What needs to be done:
Using the material below, copy every line where "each" appears.

Supplied material:
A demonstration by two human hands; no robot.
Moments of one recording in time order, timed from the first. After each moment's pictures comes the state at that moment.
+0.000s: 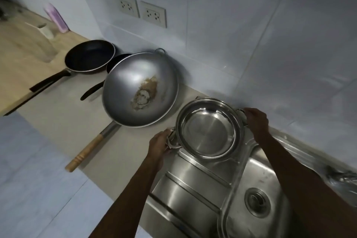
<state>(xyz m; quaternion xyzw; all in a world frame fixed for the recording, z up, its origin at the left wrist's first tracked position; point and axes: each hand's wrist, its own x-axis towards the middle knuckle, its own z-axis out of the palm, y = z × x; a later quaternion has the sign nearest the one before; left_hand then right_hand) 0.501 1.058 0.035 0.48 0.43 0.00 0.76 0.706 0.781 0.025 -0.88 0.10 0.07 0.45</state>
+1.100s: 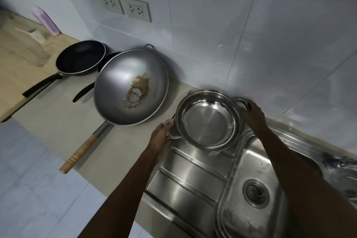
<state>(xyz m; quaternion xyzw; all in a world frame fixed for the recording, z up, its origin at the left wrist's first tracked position) 0.524 1.039 0.025 0.52 0.36 -0.04 0.78 0.711 0.749 0.004 -0.89 0.06 0.12 0.44</state>
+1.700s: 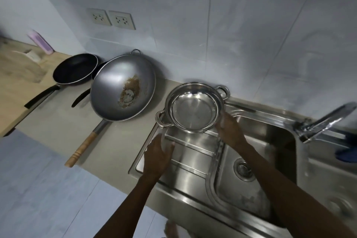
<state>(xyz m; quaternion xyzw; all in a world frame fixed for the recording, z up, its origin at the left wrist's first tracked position) 0.401 0.978 0.026 0.91 0.21 0.03 0.35 0.549 0.735 0.031 -0.92 -0.09 0.08 0.36</state>
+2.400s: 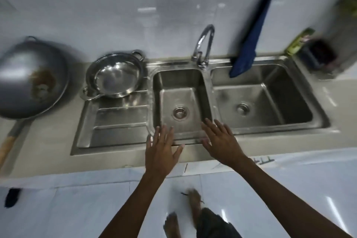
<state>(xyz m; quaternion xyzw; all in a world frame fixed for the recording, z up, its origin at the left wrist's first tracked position) 0.223 0.794 0.014 0.98 -0.18 0.01 0.11 0.194 0.565 0.036 -1.00 -0.05 0.01 0.08</state>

Written solution:
Moments of one recording in time order, timed from the first. After each moment's pictures comes the state at that moment.
<state>(xyz m; quaternion xyzw; all in a world frame fixed for the recording, z up, its origin at the left wrist's first tracked position; point and axes: each hand's wrist, its own x-axis towards the middle knuckle, its own z-axis out of the palm, y = z × x; a later quaternion has the sign nearest the one before; left_hand then right_hand) 0.501 1.058 0.035 0.48 0.43 0.00 0.76 0.706 0.781 0.025 -0.88 0.10 0.07 0.45</state>

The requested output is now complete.